Exercise brief: Each line of the listing that holds "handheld" counts once; report how many there are, and nothing more.
——————————
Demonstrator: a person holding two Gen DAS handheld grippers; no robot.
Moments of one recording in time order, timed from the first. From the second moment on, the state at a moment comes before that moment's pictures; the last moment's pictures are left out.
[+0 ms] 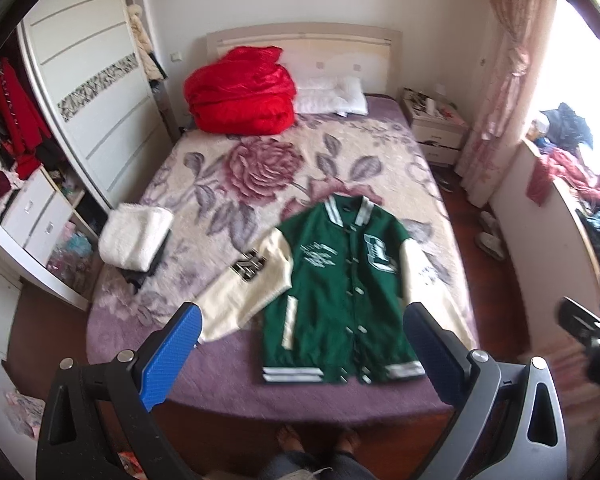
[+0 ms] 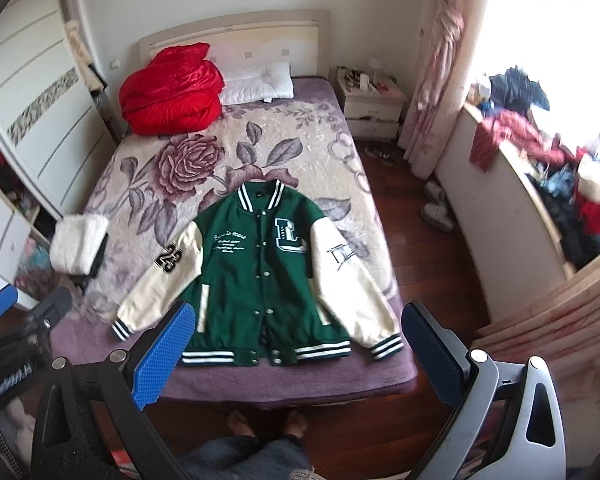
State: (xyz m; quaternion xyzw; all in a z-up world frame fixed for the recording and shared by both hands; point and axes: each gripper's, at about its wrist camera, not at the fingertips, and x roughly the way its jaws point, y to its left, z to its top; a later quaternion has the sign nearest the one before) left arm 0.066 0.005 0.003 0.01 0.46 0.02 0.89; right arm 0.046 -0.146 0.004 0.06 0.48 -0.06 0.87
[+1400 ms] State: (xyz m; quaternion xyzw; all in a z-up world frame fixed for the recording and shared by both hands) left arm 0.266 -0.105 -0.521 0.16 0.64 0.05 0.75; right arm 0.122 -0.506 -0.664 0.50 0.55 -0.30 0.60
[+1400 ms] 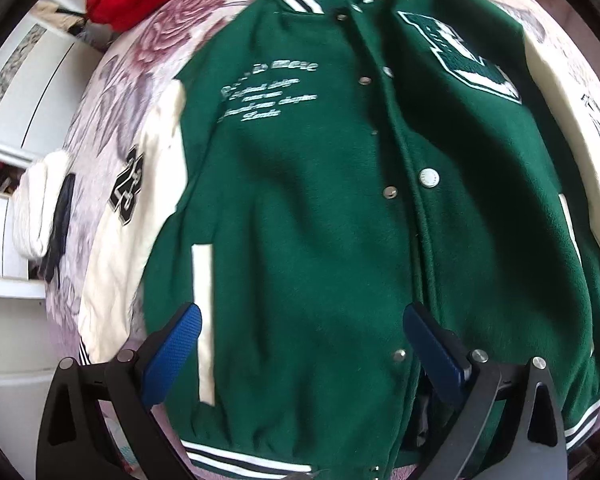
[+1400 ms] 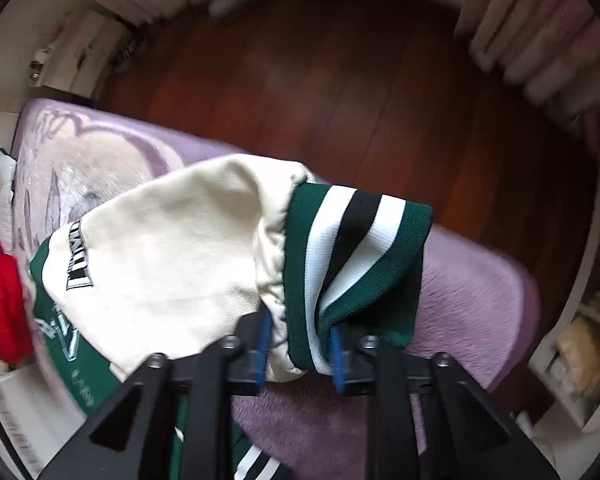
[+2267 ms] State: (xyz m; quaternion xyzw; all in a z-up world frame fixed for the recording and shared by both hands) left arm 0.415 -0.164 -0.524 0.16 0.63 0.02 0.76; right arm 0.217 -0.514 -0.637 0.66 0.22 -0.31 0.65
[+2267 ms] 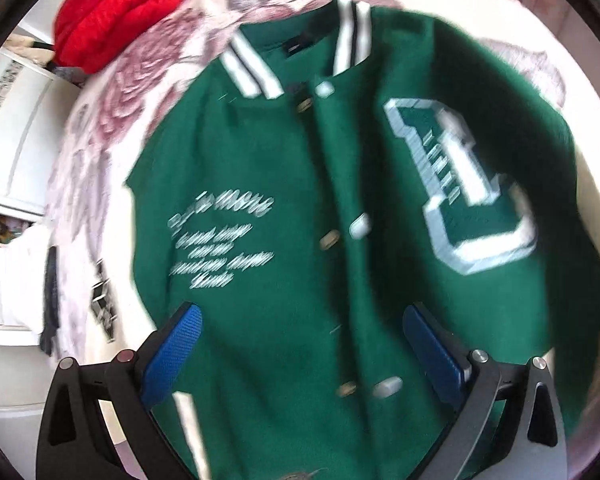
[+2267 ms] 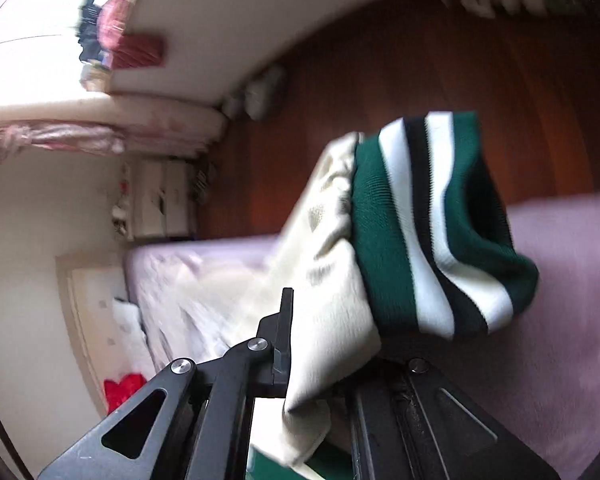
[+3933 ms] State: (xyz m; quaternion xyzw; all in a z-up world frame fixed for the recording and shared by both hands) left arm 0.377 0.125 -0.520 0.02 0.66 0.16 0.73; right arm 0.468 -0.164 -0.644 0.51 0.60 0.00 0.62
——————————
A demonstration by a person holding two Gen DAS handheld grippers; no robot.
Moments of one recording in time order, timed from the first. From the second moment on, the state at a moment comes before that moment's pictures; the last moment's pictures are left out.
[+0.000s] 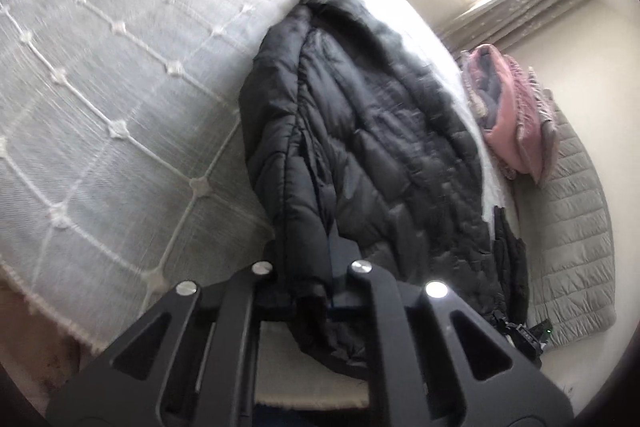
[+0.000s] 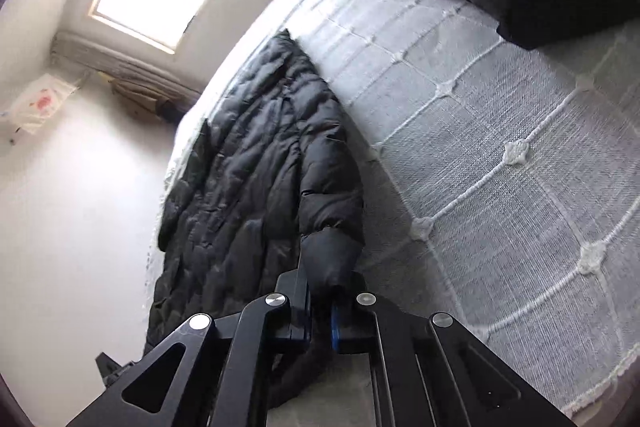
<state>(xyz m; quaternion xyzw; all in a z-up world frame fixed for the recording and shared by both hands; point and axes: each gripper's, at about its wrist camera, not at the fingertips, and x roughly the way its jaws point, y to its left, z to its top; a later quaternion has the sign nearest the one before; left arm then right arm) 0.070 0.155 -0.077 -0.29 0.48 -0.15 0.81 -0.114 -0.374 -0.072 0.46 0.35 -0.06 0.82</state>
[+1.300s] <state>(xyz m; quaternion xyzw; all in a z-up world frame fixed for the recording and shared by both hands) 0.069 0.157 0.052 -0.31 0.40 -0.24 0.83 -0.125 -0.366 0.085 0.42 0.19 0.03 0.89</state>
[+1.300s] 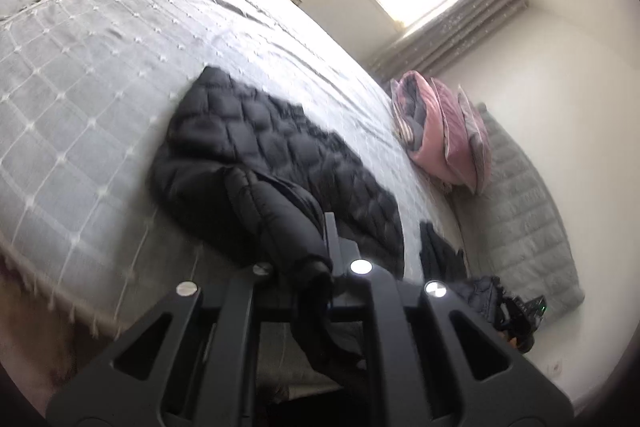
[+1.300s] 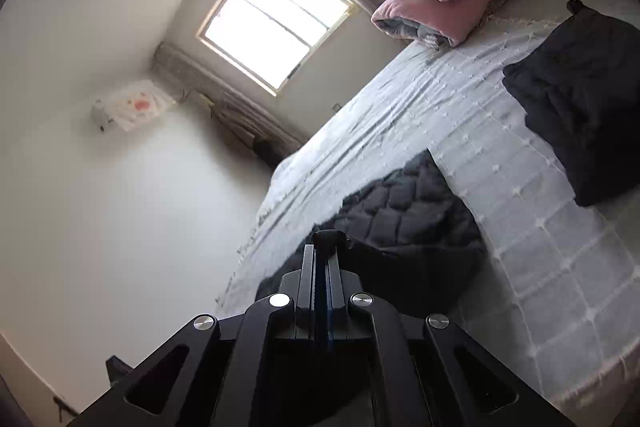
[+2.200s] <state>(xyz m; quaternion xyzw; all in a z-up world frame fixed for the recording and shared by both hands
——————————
Exercise output: 2